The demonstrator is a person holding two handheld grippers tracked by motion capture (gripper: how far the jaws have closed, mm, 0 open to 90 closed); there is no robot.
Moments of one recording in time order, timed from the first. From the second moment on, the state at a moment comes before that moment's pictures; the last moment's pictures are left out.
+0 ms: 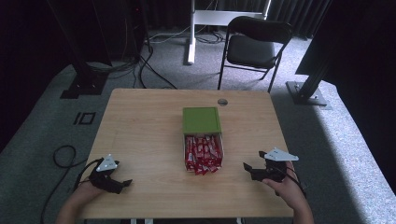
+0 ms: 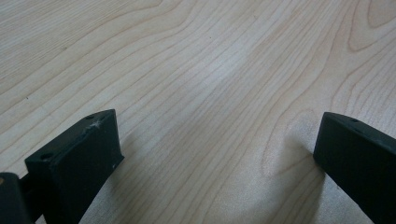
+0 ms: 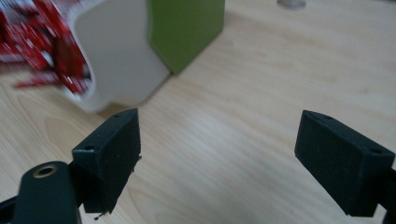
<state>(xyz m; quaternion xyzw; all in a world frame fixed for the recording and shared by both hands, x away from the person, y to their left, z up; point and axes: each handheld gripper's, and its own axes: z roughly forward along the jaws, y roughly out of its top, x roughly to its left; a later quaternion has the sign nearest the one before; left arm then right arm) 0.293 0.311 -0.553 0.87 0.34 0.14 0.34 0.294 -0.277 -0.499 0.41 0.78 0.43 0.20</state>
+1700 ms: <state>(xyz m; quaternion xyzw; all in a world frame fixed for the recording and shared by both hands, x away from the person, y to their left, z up) 0.293 0.311 -0.553 0.87 0.34 0.14 0.34 0.322 -0.119 -0.458 0.36 0.78 0.48 0.18</state>
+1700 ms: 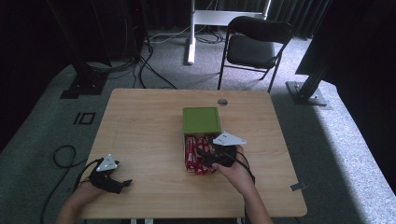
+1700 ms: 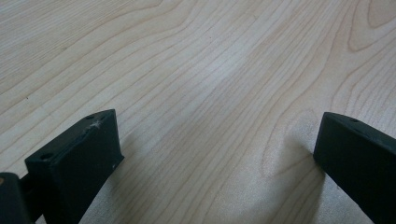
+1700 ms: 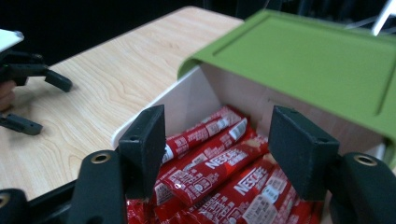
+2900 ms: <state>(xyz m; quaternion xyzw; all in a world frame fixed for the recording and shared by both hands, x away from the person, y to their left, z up) 0.293 0.311 -0.553 0.87 0.34 0.14 0.34 0.332 -0.089 -0.489 0.45 0.78 0.39 0.21</state>
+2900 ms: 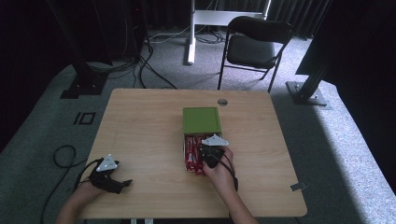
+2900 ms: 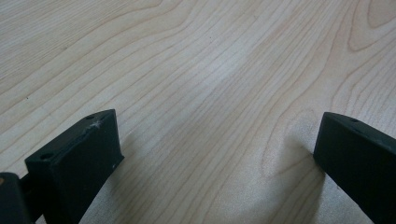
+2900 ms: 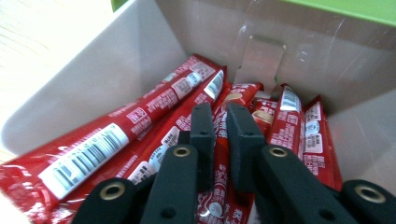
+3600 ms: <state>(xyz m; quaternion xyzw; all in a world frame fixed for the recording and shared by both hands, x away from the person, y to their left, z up) 0.293 0.311 -0.553 0.87 0.34 0.14 0.34 0.309 -0.109 -0.456 0.43 0.76 0.45 0.18</state>
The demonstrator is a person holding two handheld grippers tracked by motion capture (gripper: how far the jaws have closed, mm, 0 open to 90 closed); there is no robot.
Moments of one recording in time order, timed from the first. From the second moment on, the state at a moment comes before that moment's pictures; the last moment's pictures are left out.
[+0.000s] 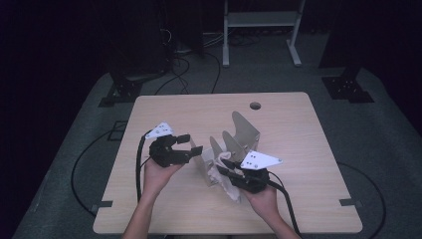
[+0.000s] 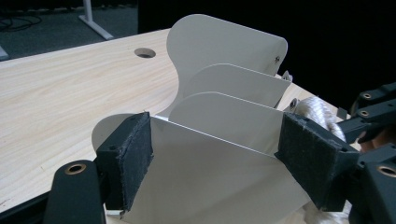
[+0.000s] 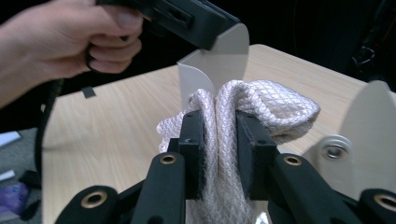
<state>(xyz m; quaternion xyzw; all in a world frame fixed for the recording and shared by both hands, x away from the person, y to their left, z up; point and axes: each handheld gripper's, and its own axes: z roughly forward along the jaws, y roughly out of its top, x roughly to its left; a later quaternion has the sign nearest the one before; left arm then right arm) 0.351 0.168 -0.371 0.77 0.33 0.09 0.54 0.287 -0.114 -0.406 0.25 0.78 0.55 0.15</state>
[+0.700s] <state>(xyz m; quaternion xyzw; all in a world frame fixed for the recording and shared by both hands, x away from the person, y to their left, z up) 0.351 0.167 -0.371 0.77 0.33 0.09 0.54 0.289 -0.112 -0.446 0.26 0.81 0.50 0.15</state>
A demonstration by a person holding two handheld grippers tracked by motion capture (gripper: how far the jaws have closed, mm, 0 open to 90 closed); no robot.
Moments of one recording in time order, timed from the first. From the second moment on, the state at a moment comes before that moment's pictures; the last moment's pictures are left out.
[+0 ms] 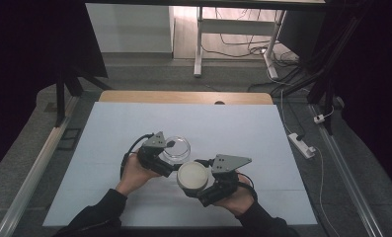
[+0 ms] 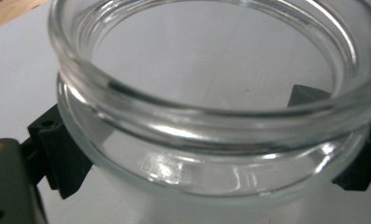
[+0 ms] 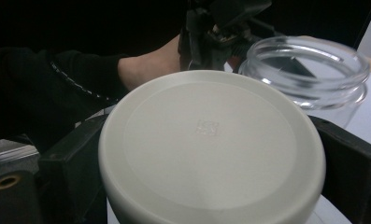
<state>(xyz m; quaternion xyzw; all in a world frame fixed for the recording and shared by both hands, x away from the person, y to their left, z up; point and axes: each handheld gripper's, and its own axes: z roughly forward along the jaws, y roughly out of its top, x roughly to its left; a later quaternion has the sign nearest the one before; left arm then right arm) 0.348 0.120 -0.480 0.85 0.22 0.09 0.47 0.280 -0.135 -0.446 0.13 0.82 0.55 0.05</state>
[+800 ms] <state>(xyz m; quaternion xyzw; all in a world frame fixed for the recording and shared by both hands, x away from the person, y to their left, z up) 0.372 0.115 -0.475 0.84 0.23 0.11 0.47 0.279 -0.129 -0.474 0.14 0.83 0.54 0.05</state>
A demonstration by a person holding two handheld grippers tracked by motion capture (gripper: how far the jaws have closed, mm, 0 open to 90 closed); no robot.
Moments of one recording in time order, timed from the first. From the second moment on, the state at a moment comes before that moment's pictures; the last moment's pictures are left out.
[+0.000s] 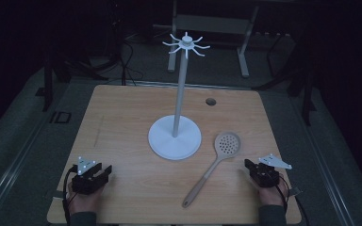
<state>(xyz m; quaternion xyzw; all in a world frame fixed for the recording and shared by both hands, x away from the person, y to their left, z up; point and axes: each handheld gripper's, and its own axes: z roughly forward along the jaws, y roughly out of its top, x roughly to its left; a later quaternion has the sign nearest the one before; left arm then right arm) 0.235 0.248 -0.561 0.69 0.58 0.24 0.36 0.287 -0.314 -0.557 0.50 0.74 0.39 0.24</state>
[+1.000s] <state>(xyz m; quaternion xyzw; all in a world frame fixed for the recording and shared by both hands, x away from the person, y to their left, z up) 0.232 0.243 -0.559 0.71 0.56 0.24 0.37 0.269 -0.242 -0.560 0.34 0.84 0.39 0.17</state>
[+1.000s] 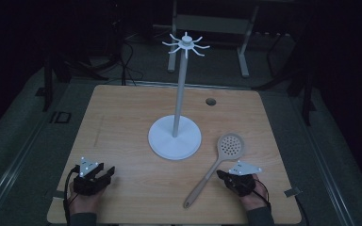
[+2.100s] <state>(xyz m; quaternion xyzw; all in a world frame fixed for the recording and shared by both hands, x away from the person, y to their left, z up) 0.236 0.242 -0.561 0.71 0.56 0.24 0.36 0.279 -0.176 -0.569 0.29 0.86 0.39 0.16</state>
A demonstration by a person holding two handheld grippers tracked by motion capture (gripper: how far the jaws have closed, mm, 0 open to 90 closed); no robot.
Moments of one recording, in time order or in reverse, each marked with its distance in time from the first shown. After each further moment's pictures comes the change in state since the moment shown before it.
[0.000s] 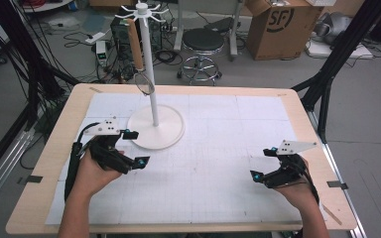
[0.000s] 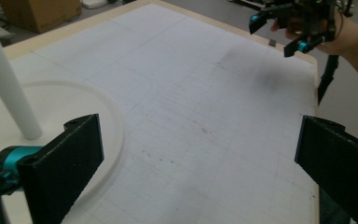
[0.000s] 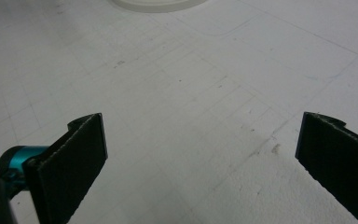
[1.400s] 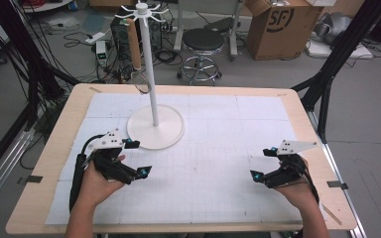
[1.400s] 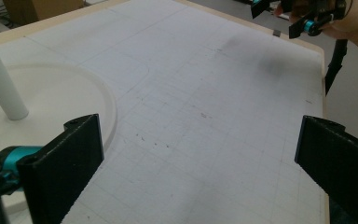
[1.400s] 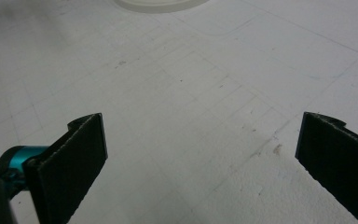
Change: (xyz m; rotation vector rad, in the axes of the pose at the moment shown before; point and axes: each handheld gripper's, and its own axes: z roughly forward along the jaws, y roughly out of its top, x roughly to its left) left arm -0.006 -0.026 0.008 -0.010 0.012 0.001; right arm -0.002 -0.001 0.001 -0.002 0.010 0.002
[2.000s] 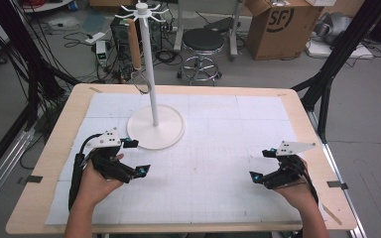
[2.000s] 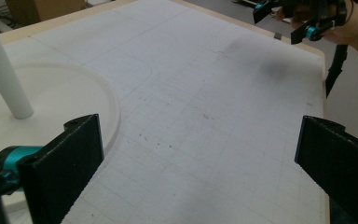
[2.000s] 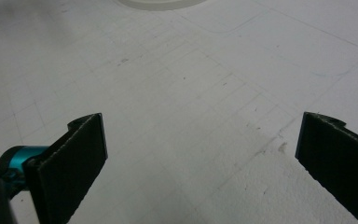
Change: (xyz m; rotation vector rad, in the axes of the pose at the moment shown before) left arm 0.003 0.000 -0.003 0.002 0.013 -0.011; right arm 0.002 -0.002 0.002 0.004 0.009 0.001
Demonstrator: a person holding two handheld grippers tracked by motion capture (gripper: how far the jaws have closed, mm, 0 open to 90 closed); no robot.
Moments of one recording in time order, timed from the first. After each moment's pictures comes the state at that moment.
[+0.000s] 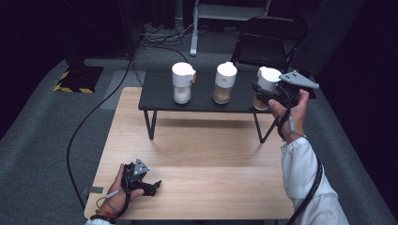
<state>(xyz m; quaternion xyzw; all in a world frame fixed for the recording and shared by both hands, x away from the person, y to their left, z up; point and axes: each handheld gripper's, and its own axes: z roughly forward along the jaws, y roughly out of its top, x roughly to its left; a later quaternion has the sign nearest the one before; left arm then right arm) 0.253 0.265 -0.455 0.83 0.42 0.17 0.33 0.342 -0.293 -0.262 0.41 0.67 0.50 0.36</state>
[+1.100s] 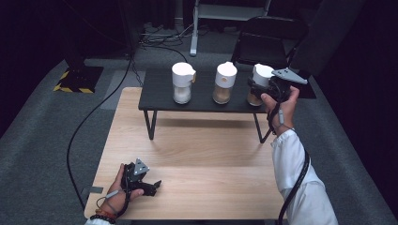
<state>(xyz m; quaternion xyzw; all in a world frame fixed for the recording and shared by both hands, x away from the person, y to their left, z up) 0.253 0.265 -0.455 0.83 0.42 0.17 0.33 0.375 -0.281 -0.282 0.44 0.65 0.51 0.35</state>
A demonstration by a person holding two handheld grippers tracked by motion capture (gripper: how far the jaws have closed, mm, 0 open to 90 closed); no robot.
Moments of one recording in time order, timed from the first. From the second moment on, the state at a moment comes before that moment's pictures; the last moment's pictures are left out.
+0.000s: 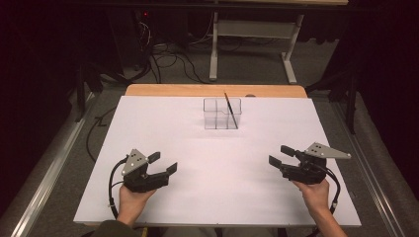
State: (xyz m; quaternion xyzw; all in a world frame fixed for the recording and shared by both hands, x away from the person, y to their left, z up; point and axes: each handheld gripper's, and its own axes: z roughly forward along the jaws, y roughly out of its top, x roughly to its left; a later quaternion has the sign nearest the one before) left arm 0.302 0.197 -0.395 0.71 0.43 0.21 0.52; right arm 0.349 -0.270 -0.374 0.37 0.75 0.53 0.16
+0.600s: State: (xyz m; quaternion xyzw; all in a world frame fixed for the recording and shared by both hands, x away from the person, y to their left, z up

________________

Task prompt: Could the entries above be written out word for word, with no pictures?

Exercise output:
The demonstrator is a person holding two handheld grippers tracked by motion capture (gripper: how far the jaws have closed, mm, 0 open to 90 closed); there is no robot.
Moments of one recording in time order, timed from the first. From the second moment on, the state at a moment comes before that moment's pictures; the last moment's pictures are left out.
+0 ms: 
+0 ms: 
+0 ms: 
<state>(xyz m; quaternion xyzw; all in a world frame fixed for the recording and shared by both hands, x away from the person, y to their left, z up; point and axes: each handheld gripper's, and its own axes: z roughly forward along the jaws, y roughly out of its top, x roughly to its left; a later quaternion has the sign nearest the one before; left arm then right arm) 0.293 0.311 -0.553 0.87 0.34 0.14 0.34 0.294 -0.277 -0.499 0.41 0.78 0.43 0.20</state>
+1700 ms: <state>(xyz m; quaternion xyzw; all in a world frame fixed for the recording and shared by both hands, x away from the person, y to their left, z up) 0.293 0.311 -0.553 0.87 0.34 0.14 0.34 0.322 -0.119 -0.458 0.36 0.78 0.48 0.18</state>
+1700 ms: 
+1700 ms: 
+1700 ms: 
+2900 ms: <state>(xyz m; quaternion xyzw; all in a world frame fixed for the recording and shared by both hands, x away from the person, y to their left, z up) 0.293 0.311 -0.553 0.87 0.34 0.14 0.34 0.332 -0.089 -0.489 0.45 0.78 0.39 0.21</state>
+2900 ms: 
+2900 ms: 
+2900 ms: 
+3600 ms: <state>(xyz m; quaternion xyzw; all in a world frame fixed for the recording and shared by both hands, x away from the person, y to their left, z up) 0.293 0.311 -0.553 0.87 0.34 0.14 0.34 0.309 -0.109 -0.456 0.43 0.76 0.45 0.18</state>
The demonstrator is a person holding two handheld grippers tracked by motion capture (gripper: how far the jaws have closed, mm, 0 open to 90 closed); there is no robot.
Moments of one recording in time order, timed from the first. From the second moment on, the state at a moment comes before that moment's pictures; the last moment's pictures are left out.
[+0.000s] 
[+0.000s] 
[+0.000s] 
<state>(xyz m; quaternion xyzw; all in a world frame fixed for the recording and shared by both hands, x away from the person, y to their left, z up; point and axes: each handheld gripper's, and its own axes: z roughly forward along the jaws, y roughly out of its top, x roughly to its left; a later quaternion has the sign nearest the one before; left arm then right arm) 0.351 0.168 -0.371 0.77 0.33 0.09 0.54 0.287 -0.114 -0.406 0.25 0.78 0.55 0.15</state>
[+0.700s] <state>(xyz m; quaternion xyzw; all in a world frame fixed for the recording and shared by both hands, x away from the person, y to their left, z up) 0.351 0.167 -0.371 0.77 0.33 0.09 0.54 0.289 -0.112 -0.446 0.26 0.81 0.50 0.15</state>
A demonstration by a person holding two handheld grippers tracked by motion capture (gripper: how far the jaws have closed, mm, 0 open to 90 closed); no robot.
Moments of one recording in time order, timed from the first. From the second moment on, the state at a moment comes before that moment's pictures; the last moment's pictures are left out.
[+0 ms] 
[+0 ms] 
[+0 ms] 
<state>(xyz m; quaternion xyzw; all in a world frame fixed for the recording and shared by both hands, x away from the person, y to their left, z up; point and axes: each handheld gripper's, and its own axes: z roughly forward along the jaws, y roughly out of its top, x roughly to its left; a later quaternion has the sign nearest the one before; left arm then right arm) 0.348 0.120 -0.480 0.85 0.22 0.09 0.47 0.280 -0.135 -0.446 0.13 0.82 0.55 0.05</state>
[+800 ms] <state>(xyz m; quaternion xyzw; all in a world frame fixed for the recording and shared by both hands, x away from the person, y to their left, z up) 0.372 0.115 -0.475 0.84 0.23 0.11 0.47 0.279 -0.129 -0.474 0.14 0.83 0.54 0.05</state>
A demonstration by a person holding two handheld grippers tracked by motion capture (gripper: how far the jaws have closed, mm, 0 open to 90 closed); no robot.
Moments of one recording in time order, timed from the first. From the second moment on, the state at a moment comes before that moment's pictures; the last moment's pictures are left out.
[+0.000s] 
<state>(xyz m; quaternion xyzw; all in a world frame fixed for the recording and shared by both hands, x away from the person, y to their left, z up; point and axes: each handheld gripper's, and its own axes: z roughly forward along the jaws, y roughly out of its top, x roughly to its left; a later quaternion has the sign nearest the one before; left arm then right arm) 0.235 0.248 -0.561 0.69 0.58 0.24 0.36 0.287 -0.314 -0.557 0.50 0.74 0.39 0.24</state>
[+1.000s] <state>(xyz m; quaternion xyzw; all in a world frame fixed for the recording and shared by both hands, x away from the person, y to their left, z up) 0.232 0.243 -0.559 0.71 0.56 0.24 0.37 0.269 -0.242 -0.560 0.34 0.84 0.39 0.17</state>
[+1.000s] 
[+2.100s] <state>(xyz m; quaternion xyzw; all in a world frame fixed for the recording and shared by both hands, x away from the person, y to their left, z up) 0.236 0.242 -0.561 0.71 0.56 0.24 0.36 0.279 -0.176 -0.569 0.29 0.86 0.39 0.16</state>
A demonstration by a person holding two handheld grippers tracked by motion capture (gripper: how far the jaws have closed, mm, 0 open to 90 closed); no robot.
Moments of one recording, in time order or in reverse, each marked with its distance in time from the first shown. After each further moment's pictures comes the change in state since the moment shown before it.
[0.000s] 
[0.000s] 
[0.000s] 
[1.400s] 
[1.400s] 
[1.400s] 
Change: (xyz m; rotation vector rad, in the axes of the pose at the moment shown before; point and axes: each handheld gripper's, and its own axes: z roughly forward along the jaws, y roughly out of its top, x roughly to its left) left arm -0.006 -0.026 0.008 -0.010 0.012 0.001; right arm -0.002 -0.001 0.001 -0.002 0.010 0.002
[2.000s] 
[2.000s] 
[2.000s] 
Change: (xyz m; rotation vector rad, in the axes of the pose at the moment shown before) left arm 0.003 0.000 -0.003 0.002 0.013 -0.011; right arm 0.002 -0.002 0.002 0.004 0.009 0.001
Demonstrator: a person holding two handheld grippers tracked by motion capture (gripper: how far the jaws have closed, mm, 0 open to 90 closed); no robot.
Moments of one recording in time order, timed from the first. After each moment's pictures comes the state at that moment.
[+0.000s] 
<state>(xyz m; quaternion xyzw; all in a world frame fixed for the recording and shared by both hands, x away from the person, y to their left, z up; point and axes: each handheld gripper's, and its own axes: z roughly forward along the jaws, y roughly out of its top, x roughly to its left; a later quaternion has the sign nearest the one before; left arm then right arm) 0.253 0.265 -0.455 0.83 0.42 0.17 0.33 0.342 -0.293 -0.262 0.41 0.67 0.50 0.36</state>
[+1.100s] 
<state>(xyz m; quaternion xyzw; all in a world frame fixed for the recording and shared by both hands, x away from the person, y to their left, z up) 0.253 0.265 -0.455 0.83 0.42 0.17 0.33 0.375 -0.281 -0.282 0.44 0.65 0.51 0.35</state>
A demonstration by a person holding two handheld grippers tracked by motion capture (gripper: how far the jaws have closed, mm, 0 open to 90 closed); no robot.
Moments of one recording in time order, timed from the first. From the second moment on, the state at a moment comes before that moment's pictures; the last moment's pictures are left out.
+0.000s: 
State: (xyz m; quaternion xyzw; all in a world frame fixed for the recording and shared by both hands, x away from the person, y to their left, z up; point and axes: each handheld gripper's, and its own axes: z roughly forward along the jaws, y roughly out of its top, x roughly to its left; a later quaternion has the sign nearest the one before) left arm 0.302 0.197 -0.395 0.71 0.43 0.21 0.52; right arm 0.349 -0.270 -0.374 0.37 0.75 0.53 0.16
+0.600s: State: (xyz m; quaternion xyzw; all in a world frame fixed for the recording and shared by both hands, x away from the person, y to their left, z up

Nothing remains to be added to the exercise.